Greene Acres Lake reopens

CNJ staff photo: Tony Bullocks Kevyn and Amanda Flowers carry their 2-month-old daughter Kaliyah around Greene Acres Lake Wednesday while enjoying a warm and sunny day. They said fishing restrictions weren’t a concern but they wished the walking/jogging trail was wider.

By Kevin Wilson: CNJ staff writer

The lake at Greene Acres Park is open on a provisional release from the state.

“Fecal coliform levels are back within accepted limits,” Public Works Director Clint Bunch said Wednesday in a release from the city.

The lake had been closed since Feb. 27.

Swimming and wading is not allowed at the lake, a popular fishing area inside city limits.

Bunch said fishing is allowed, but on a “catch and release” basis under recommendation of the state environment department.

City Manager Joe Thomas said staff will check the water levels at least every other day for the next 30 days, while the lake is re-opened on a provisional status.

According to the Environmental Protection Agency, fecal coliform is a bacteria associated with human or animal waste. The bacteria usually live in human or animal intestinal tracts, and their presence in drinking water is a strong indication of recent sewage or animal waste contamination.

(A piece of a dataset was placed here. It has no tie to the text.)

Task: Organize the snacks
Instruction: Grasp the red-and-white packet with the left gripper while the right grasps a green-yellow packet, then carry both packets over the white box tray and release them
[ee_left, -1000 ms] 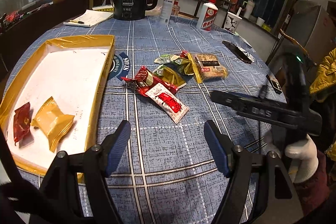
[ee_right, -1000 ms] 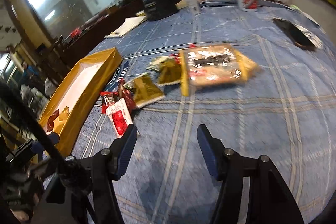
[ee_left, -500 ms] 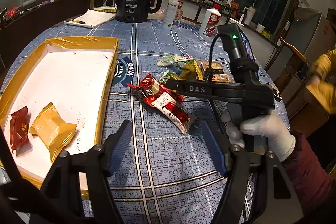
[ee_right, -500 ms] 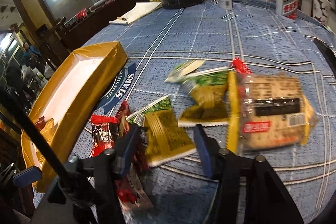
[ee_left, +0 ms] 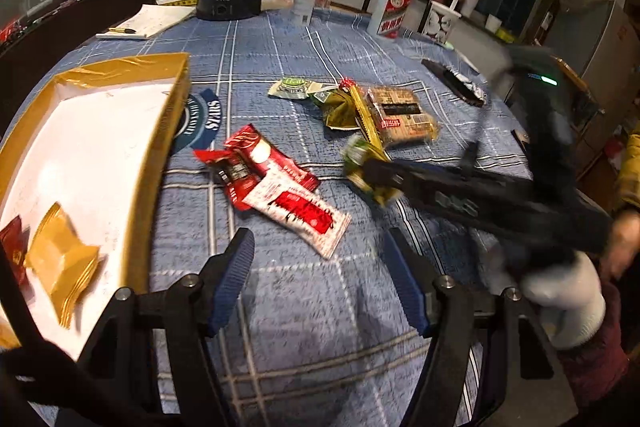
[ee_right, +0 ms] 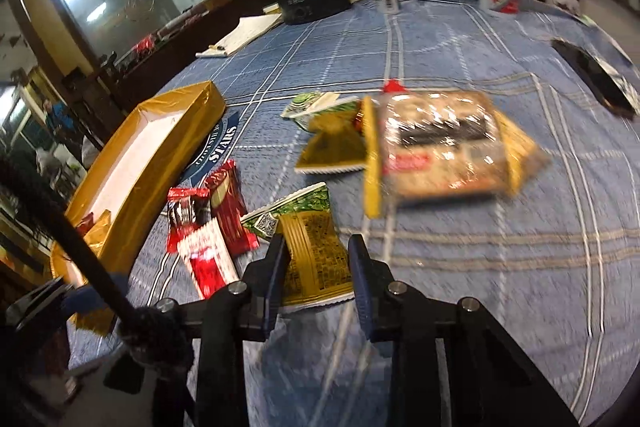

“It’s not a health threat in itself,” said Heidi Krapfl, chief for the state’s environmental health epidemiology bureau. “What it does is when fecal coliform is high, there could be other potentially harmful bacteria.”

Glenn Saums, acting bureau chief of the state’s surface water quality bureau, said acceptable levels of fecal coliform vary by water use: Primary contact indicates the potential a person could ingest water, while secondary contact is associated with external contact (wading, fishing).

Saums said acceptable levels for primary contact are 410 coliform units per 100 ml for a single sample, or an average of 126 units per 100 ml for multiple tests.

Secondary contact is acceptable at less than 2,507 units per 100 ml or an average of 548 units per 100 ml over multiple tests.

Thomas said the most recent check of lake water tested below 30 units.

Thomas said the provisional basis will end in 30 days, provided the levels don’t get above 500 coliform units per 100 milliliters.

“It’s going to take something catastrophic to get it above that,” Thomas said.

Thomas said the “catch and release” status will also expire after 30 days. He said the state otherwise requires annual testing on the lake.